In fact, the Council’s report was referring only to the less-common rectal cancer, which was between 13 and 93 per cent more common in people who drank chlorinated water.

The Council’s report also stressed that chlorine itself was not the likely culprit, but rather, organic compounds like chloroform that form when chlorine combined with natural and man-made organic material such as fertilisers, often also in rural supplies.

The Council found the increased risk of rectal cancer was outweighed by the lives saved by eliminating water-borne infections.

“Chlorine almost single handedly relegated water-borne diseases to the bottom of the list of causes of death in this country,” said Robert Harris, a member of the Council on Environmental Quality. “Not using chlorine is not the issue. We can use it in a less risky way.”

1 comment

  • Comment Link Andy Kirkwood Wednesday, 03 July 2019 14:55 posted by Andy Kirkwood

    Full release from Vai Ora'anaga Ora - including medical research references.

    Chlorine works as a disinfectant by bonding with micro-organisms - the result is that it kills or inactivates microbes and prevents them from reproducing.

    The health impacts of chlorine are similarly a result of the chemicals reacting with organic matter. In water-supply systems, the compounds formed by interaction with chlorine are referred to as 'disinfection by-products' - or DBPs. Countries such as the US have regulations stipulating the 'permitted' levels of DBPs in drinking water due to the known health impacts.

    As chlorine is rarely part of balanced diet, the human health impacts of chlorine are commonly observed in our 'filtering' organs - which remove harmful substances from the liquids and food that we consume. Researchers look for cancers of the kidney, liver and intestines.

    Chlorine is also absorbed rapidly through the skin and lungs. There is an increase in the rate of absorption and toxicity of chlorine at higher temperatures: hot showers, steam rooms.
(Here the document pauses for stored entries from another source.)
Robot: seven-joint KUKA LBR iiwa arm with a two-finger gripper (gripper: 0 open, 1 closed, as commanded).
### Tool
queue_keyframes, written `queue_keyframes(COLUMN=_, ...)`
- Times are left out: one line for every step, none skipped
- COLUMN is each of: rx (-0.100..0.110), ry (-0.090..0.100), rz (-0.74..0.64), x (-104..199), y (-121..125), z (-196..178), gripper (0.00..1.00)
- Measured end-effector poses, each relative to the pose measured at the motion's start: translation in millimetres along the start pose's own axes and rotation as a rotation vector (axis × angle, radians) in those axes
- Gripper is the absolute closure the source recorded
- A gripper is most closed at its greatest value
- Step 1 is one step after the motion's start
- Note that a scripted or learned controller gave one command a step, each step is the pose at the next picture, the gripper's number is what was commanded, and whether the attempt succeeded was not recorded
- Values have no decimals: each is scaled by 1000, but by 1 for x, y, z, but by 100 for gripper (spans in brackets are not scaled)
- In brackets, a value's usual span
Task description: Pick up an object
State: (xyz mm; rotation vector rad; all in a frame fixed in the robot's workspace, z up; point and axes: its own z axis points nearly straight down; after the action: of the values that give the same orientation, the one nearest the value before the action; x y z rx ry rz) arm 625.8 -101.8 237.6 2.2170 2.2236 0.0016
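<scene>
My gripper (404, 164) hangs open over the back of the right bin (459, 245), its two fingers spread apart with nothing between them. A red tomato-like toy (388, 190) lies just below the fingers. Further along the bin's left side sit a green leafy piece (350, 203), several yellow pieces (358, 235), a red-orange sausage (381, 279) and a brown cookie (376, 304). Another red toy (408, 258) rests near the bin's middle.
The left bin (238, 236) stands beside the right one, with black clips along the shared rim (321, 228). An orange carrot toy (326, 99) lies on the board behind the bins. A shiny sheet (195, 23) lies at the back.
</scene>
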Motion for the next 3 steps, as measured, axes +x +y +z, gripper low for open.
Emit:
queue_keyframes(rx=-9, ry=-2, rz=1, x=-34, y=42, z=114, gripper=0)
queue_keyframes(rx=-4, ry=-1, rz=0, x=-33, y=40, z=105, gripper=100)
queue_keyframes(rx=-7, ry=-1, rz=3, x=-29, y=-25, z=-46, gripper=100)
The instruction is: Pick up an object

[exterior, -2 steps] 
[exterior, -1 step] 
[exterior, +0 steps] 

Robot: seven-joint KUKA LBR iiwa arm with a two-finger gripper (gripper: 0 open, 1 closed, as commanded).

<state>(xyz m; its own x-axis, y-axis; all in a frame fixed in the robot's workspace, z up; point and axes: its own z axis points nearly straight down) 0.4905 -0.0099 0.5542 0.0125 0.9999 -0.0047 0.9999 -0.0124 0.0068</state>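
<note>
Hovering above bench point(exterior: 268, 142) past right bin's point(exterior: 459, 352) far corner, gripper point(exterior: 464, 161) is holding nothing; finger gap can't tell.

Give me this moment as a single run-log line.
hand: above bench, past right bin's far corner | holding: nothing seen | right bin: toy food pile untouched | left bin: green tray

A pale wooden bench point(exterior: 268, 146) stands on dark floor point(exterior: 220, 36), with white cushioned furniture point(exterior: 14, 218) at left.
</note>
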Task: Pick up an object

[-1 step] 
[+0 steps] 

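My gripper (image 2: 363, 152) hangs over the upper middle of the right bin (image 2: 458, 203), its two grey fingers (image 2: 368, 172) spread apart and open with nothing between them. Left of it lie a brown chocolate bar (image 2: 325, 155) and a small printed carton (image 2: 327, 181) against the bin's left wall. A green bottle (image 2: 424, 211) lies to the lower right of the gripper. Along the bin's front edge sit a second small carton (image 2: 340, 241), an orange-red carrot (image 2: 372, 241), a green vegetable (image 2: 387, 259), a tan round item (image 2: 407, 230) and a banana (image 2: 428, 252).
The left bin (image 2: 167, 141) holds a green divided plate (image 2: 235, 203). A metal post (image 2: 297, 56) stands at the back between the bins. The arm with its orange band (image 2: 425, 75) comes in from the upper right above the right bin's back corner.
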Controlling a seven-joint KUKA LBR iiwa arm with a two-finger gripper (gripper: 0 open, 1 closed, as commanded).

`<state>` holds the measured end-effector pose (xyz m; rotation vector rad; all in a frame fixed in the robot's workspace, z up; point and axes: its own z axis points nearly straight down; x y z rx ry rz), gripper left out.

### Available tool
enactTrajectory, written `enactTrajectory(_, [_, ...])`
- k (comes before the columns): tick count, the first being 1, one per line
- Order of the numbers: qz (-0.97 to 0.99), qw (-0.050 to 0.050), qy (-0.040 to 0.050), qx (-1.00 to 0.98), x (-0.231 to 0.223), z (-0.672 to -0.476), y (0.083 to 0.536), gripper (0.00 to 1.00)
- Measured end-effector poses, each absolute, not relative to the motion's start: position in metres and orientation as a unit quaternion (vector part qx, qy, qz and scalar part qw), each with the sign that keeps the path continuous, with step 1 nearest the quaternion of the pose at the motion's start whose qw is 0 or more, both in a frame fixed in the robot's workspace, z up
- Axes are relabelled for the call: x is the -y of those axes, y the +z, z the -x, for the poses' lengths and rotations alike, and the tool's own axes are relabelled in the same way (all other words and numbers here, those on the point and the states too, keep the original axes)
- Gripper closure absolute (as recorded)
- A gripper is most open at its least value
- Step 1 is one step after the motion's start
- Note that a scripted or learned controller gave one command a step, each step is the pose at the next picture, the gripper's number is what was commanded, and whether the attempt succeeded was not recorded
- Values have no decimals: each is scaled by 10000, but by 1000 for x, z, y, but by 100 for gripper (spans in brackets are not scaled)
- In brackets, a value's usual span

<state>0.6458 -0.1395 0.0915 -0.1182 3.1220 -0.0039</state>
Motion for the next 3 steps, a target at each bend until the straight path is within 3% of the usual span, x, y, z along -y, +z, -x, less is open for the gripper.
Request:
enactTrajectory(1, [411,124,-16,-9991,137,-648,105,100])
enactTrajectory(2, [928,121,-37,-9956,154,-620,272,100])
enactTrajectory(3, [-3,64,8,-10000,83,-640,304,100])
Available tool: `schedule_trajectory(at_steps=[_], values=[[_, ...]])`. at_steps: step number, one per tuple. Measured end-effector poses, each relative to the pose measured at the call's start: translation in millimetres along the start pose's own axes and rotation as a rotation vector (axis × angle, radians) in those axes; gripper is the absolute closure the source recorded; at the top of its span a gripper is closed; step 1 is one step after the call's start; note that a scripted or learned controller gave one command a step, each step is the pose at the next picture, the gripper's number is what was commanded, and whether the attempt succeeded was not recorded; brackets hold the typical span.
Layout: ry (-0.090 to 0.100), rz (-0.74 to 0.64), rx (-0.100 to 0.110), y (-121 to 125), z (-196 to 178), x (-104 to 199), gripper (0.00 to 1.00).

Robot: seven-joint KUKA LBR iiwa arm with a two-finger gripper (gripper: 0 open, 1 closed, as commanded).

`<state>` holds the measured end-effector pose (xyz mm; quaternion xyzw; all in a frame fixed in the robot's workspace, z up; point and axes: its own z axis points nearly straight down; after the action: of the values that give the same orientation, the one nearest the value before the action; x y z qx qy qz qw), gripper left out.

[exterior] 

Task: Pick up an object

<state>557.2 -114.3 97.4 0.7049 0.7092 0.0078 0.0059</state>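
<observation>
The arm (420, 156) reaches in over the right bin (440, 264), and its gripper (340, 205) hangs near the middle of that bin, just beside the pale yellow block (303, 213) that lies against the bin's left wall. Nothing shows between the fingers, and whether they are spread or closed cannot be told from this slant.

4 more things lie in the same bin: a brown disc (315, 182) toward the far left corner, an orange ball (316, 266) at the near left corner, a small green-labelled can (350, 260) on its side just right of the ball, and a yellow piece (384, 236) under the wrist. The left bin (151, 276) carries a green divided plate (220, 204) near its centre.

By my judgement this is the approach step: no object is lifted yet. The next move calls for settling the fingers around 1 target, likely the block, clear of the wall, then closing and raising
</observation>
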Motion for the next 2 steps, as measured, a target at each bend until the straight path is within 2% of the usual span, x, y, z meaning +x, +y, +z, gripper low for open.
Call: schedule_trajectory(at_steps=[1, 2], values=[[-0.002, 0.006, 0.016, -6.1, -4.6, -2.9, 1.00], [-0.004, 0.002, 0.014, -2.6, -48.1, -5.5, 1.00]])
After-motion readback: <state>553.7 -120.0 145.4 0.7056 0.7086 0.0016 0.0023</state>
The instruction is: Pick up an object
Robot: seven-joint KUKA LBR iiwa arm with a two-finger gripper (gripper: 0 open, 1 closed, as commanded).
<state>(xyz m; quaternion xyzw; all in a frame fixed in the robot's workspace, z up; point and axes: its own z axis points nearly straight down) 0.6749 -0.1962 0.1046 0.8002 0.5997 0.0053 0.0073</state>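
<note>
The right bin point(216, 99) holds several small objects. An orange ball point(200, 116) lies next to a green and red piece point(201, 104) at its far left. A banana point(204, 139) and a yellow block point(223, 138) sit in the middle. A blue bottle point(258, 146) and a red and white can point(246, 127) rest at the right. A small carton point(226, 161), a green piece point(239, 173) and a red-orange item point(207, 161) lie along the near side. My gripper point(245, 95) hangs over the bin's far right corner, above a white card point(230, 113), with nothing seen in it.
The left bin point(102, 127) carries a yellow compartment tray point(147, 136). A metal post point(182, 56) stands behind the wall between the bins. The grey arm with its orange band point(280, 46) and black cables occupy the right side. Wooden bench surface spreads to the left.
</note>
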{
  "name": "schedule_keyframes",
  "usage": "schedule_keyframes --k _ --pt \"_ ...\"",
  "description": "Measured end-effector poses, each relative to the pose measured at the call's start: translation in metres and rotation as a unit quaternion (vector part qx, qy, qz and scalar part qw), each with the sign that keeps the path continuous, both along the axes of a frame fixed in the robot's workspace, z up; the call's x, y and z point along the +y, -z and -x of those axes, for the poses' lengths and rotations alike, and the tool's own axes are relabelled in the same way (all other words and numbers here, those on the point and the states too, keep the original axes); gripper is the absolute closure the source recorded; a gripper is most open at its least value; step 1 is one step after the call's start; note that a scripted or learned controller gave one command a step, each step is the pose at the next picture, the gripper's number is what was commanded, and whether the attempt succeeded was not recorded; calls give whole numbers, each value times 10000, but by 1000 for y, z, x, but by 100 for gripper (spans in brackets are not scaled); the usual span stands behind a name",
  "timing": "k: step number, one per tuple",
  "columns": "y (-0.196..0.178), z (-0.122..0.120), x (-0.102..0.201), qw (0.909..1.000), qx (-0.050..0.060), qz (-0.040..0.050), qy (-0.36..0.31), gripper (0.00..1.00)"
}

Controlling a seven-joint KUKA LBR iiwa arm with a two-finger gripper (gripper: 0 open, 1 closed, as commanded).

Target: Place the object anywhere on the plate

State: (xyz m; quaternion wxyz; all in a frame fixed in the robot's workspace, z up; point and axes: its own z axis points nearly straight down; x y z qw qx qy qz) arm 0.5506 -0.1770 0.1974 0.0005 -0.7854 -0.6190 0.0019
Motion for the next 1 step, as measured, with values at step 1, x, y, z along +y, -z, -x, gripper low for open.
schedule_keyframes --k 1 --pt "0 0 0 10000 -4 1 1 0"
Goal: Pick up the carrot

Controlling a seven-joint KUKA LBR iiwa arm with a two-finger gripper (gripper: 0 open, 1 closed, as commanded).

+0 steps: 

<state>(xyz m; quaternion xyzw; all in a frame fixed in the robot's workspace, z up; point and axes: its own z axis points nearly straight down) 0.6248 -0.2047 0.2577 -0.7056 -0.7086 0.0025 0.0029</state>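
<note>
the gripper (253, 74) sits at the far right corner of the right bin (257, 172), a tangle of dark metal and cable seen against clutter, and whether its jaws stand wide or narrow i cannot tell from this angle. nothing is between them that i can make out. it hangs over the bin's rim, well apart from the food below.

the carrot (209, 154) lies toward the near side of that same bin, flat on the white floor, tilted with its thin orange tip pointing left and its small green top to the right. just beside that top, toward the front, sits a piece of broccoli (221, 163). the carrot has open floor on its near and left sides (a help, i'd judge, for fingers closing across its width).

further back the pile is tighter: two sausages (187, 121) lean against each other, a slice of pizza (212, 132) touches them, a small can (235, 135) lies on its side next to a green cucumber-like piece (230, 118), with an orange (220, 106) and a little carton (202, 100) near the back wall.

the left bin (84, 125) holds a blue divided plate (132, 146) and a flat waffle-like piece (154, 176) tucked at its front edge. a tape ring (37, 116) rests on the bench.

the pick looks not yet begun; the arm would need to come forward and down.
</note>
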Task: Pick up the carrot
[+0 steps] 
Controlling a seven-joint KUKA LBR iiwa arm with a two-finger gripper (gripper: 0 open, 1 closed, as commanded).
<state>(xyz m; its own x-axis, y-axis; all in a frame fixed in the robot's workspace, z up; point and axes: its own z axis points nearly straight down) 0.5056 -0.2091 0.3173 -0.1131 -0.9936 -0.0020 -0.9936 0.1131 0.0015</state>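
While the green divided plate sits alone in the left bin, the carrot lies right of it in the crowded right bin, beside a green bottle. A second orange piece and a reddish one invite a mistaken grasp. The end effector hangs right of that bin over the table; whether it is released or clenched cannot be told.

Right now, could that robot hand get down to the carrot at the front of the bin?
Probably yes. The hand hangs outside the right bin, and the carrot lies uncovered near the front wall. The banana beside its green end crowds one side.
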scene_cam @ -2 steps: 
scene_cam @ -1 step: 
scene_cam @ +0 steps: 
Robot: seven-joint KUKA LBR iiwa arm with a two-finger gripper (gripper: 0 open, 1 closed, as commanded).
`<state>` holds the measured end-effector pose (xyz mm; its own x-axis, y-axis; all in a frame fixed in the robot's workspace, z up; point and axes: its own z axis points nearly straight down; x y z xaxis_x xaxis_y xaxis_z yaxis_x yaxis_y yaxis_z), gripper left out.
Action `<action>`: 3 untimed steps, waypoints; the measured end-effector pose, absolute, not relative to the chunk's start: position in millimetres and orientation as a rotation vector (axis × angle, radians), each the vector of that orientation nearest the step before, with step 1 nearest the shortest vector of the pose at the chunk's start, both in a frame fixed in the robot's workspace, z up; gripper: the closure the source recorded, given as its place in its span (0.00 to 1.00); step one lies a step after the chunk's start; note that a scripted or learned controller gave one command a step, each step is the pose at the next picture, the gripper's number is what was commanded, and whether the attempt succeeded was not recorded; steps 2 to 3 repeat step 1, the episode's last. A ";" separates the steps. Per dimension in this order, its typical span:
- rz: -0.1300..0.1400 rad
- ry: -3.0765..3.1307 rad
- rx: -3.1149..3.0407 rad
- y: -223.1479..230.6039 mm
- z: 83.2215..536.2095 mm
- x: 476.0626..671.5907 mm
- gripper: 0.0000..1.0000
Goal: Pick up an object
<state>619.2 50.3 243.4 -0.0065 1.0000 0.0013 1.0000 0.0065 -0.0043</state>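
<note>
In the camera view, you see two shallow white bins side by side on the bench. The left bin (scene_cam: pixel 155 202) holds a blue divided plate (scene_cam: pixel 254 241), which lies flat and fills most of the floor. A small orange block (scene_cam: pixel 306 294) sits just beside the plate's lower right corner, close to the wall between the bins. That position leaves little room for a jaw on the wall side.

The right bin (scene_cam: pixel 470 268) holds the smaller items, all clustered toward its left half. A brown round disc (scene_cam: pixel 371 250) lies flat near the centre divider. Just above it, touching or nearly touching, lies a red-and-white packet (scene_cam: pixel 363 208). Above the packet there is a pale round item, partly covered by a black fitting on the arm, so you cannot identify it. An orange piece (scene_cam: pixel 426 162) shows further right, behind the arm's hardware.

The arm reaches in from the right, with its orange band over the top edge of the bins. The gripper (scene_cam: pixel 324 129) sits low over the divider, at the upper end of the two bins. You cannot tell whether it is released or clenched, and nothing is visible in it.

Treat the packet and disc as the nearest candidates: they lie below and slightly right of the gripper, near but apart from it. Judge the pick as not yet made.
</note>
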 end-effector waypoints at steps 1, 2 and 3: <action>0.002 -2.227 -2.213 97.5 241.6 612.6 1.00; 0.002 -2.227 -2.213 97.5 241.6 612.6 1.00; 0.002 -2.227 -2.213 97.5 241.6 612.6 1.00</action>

    Chloramine (chlorine + ammonia + nitrogen) can be formed when active chlorine interacts with organic material (more common when surface water is collected for water supply). If chloramine is not filtered out of the water used for dialysis treatment/diabetes patients, in the blood stream it kills red blood cells faster than they can be produced this condition is called 'Hemolytic anemia'.

    With our high rate of NCDs the addition of chlorine to all the water in Rarotonga may impact upon our families and health service providers.

    Along with our health, chlorination will affect our growers and our environment. Our government has not evaluated the long-term impacts.